Reporter: Siti Masitoh | Editor: Handoyo .
KONTAN.CO.ID - JAKARTA. Pemerintah memastikan akan mengembalikan defisit Anggaran Pendapatan dan Belanja Negara (APBN) pada 2023 kembali sesuai ketentuan yakni di bawah 3% dari Produk Domestik Bruto (PDB).
Wakil Menteri Keuangan Suahasil Nazara mengatakan, tujuan mengembalikan defisit itu agar APBN pada tahun depan kembali normal, setelah sebelumnya bekerja lebih keras akibat menghadapi guncangan pandemi Covid-19.
Untuk diketahui, defisit APBN 2023 ditetapkan sebesar 2,84% dari PDB atau secara nominal sebesar Rp 598,2 triliun. Secara bertahap Defisit APBN telah menurun dari 6,14% pada tahun 2020, menjadi 4,57% dalam APBN Tahun 2021, dan turun menjadi 4,50% dalam Perpres 98 Tahun 2022.
Baca Juga: Hati-hati, Debt Service Ratio (DSR) Tahun 2023 Mungkin Bengkak hingga 30%
“Bagaimana caranya membuat APBN defisitnya kembali ke bahwa 3 persen?

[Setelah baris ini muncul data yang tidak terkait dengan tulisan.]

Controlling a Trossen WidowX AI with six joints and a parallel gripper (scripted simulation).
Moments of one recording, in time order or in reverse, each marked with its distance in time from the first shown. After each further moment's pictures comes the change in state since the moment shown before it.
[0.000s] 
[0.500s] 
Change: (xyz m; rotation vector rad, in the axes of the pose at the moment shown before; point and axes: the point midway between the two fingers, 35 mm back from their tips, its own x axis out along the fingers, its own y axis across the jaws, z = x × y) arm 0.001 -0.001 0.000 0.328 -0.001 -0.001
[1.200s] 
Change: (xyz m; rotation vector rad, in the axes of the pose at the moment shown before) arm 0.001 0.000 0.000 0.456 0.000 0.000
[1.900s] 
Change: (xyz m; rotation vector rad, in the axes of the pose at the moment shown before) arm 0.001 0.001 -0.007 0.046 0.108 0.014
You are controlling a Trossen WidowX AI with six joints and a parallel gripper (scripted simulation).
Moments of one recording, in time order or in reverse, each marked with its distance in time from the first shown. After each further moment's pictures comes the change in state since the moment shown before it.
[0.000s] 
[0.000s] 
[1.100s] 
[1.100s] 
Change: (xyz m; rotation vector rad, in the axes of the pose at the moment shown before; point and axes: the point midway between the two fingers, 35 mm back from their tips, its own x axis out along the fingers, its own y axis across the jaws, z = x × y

Caranya adalah dengan melihat lagi struktur perekonomian dan struktur dari APBN berupa penerimaan maupun belanja negara,” tutur Suahasil dalam agenda Simposium Nasional Keuangan Negara, Rabu (26/10).
Optimisme mengembalikan defisit di bawah 3% dari PDB juga sejalan dengan sudah makin membaiknya kondisi ekonomi pada tahun ini. Menurutnya, saat ini masyarakat sudah mulai percaya diri melakukan kegiatan ekonomi sehingga penerimaan negara mengalami peningkatan.
Adapun defisit APBN merupakan selisih kurang antara pendapatan negara dan belanja negara dalam tahun anggaran yang sama. Tahun depan anggaran pendapatan negara dipatok sebesar Rp 3.061 triliun, sedangkan belanja negara dianggarkan sebesar Rp 2.246,5 triliun serta Transfer ke Daerah dan Dana Desa sebesar Rp 814,7 triliun.
Baca Juga: Strategi Pemerintah Gunakan Saldo Anggaran Lebih (SAL) untuk Sumber Pembiayaan APBN
“Kita lihat belanja negara tetap meningkat namun dalam rangka memastikan bahwa defisit bisa kita turunkan di bawah 3% pada tahun 2023, belanja negara yang nantinya menjadi nilai di atas Rp 3.000 triliun tentu harus kita lakukan efisiensi efisiensi belanja,” jelasnya.
Efisiensi yang dimaksud adalah dengan memprioritaskan belanja yang diarahkan untuk melindungi masyarakat utamanya dalam melawan guncangan perekonomian global, dan juga untuk mendorong pemulihan ekonomi.